Homem é preso após amputar o pé para receber seguro de R$ 1,5 milhão
Uma história que parece roteiro de filme de terror e ganância chocou a Justiça da Bahia. O servidor público Vanderley dos Santos começou a cumprir uma pena de dois anos de prisão após ser condenado por estelionato. O motivo? Ele planejou e executou a amputação do próprio pé direito na tentativa de fraudar seguradoras e embolsar uma fortuna estimada em R$ 1,5 milhão.
A defesa do funcionário público, que atuava na cidade de Amélia Rodrigues, no Recôncavo Baiano, tentou reverter a decisão com um recurso, mas o Tribunal de Justiça da Bahia (TJ-BA) rejeitou o pedido e manteve a condenação.
O Plano: Quatro Seguros de Vida em Poucas Semanas
De acordo com os autos do processo, a farsa começou a ser desenhada entre os meses de junho e julho de 2019. De forma extremamente suspeita, Vanderley contratou quatro seguros de vida e acidentes pessoais simultaneamente.
Somadas, as apólices dessas diferentes empresas previam o pagamento de indenizações polpudas de até R$ 1,5 milhão caso o segurado sofresse algum tipo de acidente que resultasse em invalidez permanente.
Apenas um mês após assinar os contratos, o servidor público apareceu sem o pé direito, alegando ter sido vítima de um crime brutal. No entanto, o volume de dinheiro envolvido e a pressa de Vanderley para dar entrada nos pedidos de indenização acenderam o alerta máximo no sistema de inteligência das seguradoras, que acionaram a Polícia Civil.
A Farsa do Assalto com "Extrema Crueldade"
Para tentar justificar a perda do membro, o homem inventou uma história de assalto digna de cinema. Segundo a versão dele, na madrugada de 10 de julho de 2019, ele trafegava por uma estrada vicinal na zona rural de São Gonçalo dos Campos (BA) quando foi rendido por criminosos.
Vanderley afirmou à polícia que, além de roubarem seus pertences, os ladrões agiram com extrema crueldade: usaram um facão para desferir golpes violentos até decepar o seu pé direito. Curiosamente, o membro amputado foi guardado dentro de uma mochila e localizado intacto junto com os pertences que o servidor alegava terem sido roubados pelos bandidos.
Ele foi socorrido, passou por uma cirurgia de emergência e, dias depois, já tentava sacar a bolada milionária.
Perícia Descobre "Técnica Cirúrgica" no Facão
A farsa desmoronou por completo quando os médicos legistas e peritos criminais analisaram o corte no membro e na perna do servidor.

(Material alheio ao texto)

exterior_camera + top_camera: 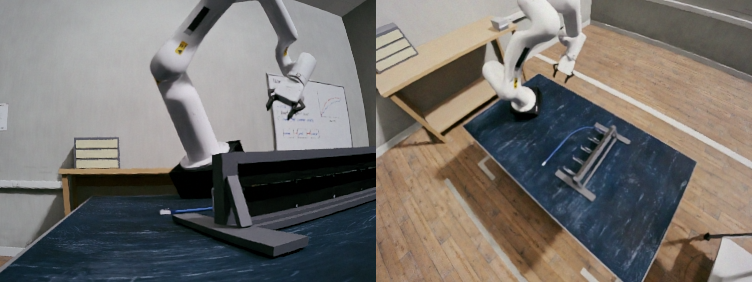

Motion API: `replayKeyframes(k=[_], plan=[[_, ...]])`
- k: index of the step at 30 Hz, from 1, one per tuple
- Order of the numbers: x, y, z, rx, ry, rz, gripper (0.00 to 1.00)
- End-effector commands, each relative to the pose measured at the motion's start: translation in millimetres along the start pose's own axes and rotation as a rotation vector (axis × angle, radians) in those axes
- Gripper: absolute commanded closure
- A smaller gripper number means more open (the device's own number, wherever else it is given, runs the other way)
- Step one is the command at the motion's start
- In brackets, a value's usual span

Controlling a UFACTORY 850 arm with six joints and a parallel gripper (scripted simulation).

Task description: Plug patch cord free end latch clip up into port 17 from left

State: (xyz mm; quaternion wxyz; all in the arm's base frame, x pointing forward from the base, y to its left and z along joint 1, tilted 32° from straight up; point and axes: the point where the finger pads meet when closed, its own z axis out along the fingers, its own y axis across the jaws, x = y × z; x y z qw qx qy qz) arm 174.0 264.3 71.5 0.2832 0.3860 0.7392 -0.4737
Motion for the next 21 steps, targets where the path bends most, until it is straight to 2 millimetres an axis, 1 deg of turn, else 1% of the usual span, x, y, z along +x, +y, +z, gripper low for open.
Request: replayKeyframes(k=[1, 18, 21], plan=[[0.0, 0.1, -0.8, -0.001, 0.001, 0.0, 0.0], [-0.1, 0.2, -0.7, -0.001, 0.001, 0.001, 0.0], [-3.7, 0.6, 3.1, -0.005, 0.007, 0.008, 0.0]])
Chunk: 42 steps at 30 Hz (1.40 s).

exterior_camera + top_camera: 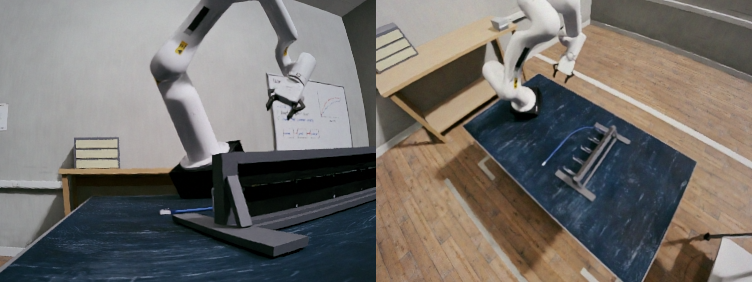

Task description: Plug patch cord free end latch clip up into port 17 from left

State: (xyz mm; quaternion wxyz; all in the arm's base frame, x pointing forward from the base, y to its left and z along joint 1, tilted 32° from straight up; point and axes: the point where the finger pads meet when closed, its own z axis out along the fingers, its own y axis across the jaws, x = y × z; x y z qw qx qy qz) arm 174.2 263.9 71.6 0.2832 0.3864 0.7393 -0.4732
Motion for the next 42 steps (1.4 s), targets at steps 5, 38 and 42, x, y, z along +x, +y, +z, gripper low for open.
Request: replayKeyframes(k=[5, 38, 42], plan=[[-32, 1, 36, -0.032, 0.056, 0.067, 0.0], [-185, 6, 217, -0.189, 0.32, 0.388, 0.0], [-203, 7, 238, -0.208, 0.353, 0.427, 0.0]])
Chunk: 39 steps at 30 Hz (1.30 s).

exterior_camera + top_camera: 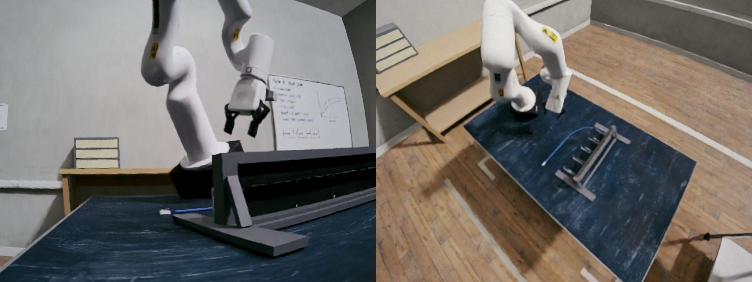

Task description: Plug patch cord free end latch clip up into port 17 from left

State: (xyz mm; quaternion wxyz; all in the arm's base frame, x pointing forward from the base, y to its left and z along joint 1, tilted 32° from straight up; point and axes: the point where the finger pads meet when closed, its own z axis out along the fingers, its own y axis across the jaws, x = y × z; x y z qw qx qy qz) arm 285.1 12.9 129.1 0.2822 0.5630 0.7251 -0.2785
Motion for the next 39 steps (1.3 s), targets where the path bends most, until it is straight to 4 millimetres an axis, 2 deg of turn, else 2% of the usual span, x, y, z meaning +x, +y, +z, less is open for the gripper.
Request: replayKeyframes(k=[1, 2, 5, 6, 7, 15, 16, 17, 20, 22, 24, 34, 39], plan=[[-32, 12, 22, -0.035, 0.048, 0.05, 0.0], [-38, 13, 26, -0.04, 0.056, 0.06, 0.0], [-38, 13, 26, -0.04, 0.056, 0.06, 0.0], [-55, 18, 38, -0.054, 0.082, 0.089, 0.0], [-63, 19, 43, -0.06, 0.092, 0.102, 0.0], [-106, 28, 71, -0.095, 0.15, 0.173, 0.0], [-106, 28, 71, -0.095, 0.15, 0.173, 0.0], [-118, 32, 80, -0.105, 0.169, 0.195, 0.0], [-135, 36, 91, -0.118, 0.192, 0.223, 0.0], [-135, 36, 91, -0.118, 0.192, 0.223, 0.0], [-158, 41, 106, -0.137, 0.223, 0.261, 0.0], [-216, 55, 145, -0.183, 0.302, 0.357, 0.0], [-223, 55, 150, -0.188, 0.311, 0.368, 0.0]])
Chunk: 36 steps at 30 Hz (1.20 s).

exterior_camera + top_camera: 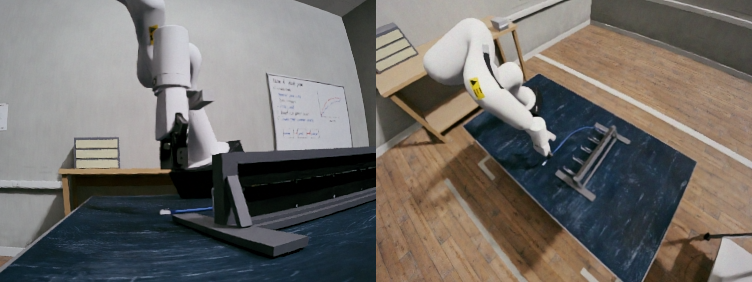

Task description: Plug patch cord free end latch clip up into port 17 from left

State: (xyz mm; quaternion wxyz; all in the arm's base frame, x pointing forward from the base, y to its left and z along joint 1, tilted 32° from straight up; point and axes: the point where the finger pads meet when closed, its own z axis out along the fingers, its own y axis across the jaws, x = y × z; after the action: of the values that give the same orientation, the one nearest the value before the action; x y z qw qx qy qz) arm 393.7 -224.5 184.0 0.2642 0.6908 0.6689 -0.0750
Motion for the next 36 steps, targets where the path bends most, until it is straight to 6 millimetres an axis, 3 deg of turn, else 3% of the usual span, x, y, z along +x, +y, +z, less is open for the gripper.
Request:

Os laudos periciais apontaram inconsistências impossíveis de serem ignoradas.
Os exames indicaram que a amputação do pé não apresentava os tecidos esmagados ou as marcas caóticas que seriam deixadas por golpes violentos de facão em um assalto de estrada. O corte era limpo, preciso e planejado.
“Quem ajudou o Vando tinha conhecimento de técnicas cirúrgicas, o que invalidou a versão de violência e do assalto”, revelou Adriano Scattini, um dos representantes das seguradoras envolvidas no caso.

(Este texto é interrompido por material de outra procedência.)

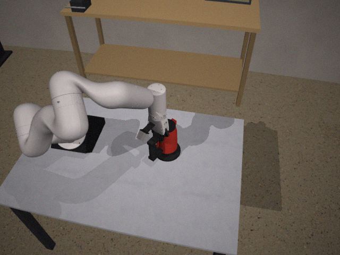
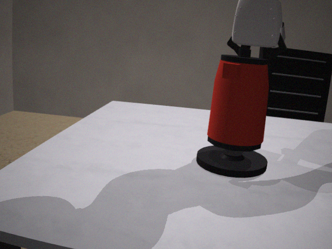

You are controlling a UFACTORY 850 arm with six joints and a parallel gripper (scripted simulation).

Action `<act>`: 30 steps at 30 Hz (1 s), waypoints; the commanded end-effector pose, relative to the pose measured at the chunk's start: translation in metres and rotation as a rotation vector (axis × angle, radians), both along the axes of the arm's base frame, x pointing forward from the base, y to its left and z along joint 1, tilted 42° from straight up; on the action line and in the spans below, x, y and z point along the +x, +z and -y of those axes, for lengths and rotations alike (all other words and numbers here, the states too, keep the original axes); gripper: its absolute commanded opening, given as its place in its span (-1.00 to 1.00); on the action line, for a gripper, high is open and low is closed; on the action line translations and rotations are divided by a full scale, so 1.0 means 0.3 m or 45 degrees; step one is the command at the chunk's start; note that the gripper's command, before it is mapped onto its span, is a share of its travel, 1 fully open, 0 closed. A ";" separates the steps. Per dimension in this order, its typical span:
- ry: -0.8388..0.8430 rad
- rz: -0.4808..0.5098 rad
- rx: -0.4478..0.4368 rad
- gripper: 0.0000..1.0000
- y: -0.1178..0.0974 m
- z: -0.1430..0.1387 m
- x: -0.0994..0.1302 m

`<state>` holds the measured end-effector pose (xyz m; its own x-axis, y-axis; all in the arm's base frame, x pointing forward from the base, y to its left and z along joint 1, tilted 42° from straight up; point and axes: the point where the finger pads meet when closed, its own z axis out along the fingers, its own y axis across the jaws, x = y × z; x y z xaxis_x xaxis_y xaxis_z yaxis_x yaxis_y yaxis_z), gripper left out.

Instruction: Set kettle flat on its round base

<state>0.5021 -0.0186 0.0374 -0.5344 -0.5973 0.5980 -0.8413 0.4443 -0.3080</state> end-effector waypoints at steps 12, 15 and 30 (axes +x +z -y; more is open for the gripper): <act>0.001 0.002 0.001 -1.00 -0.010 -0.015 0.007; 0.001 0.002 0.001 -1.00 -0.011 -0.015 0.007; 0.001 0.002 0.001 -1.00 -0.011 -0.015 0.007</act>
<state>0.5036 -0.0147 0.0337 -0.5344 -0.5972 0.5981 -0.8412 0.4443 -0.3081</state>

Além disso, os investigadores ressaltaram que não fazia o menor sentido lógico um grupo de assaltantes realizar uma amputação cirúrgica no meio de uma estrada deserta sem exigir resgate ou qualquer outra vantagem financeira.
Condenação Mantida
A sentença de primeira instância concluiu que o servidor agiu com intenção deliberada de obter vantagem indevida, apontando que os valores dos seguros eram totalmente incompatíveis com a realidade financeira dele.
Ao julgar o recurso, os desembargadores do TJ-BA entenderam que o conjunto de provas — composto por laudos médicos, relatórios e depoimentos — era esmagador. Vanderley agora chora o arrependimento atrás das grades, sem o dinheiro e sem o pé.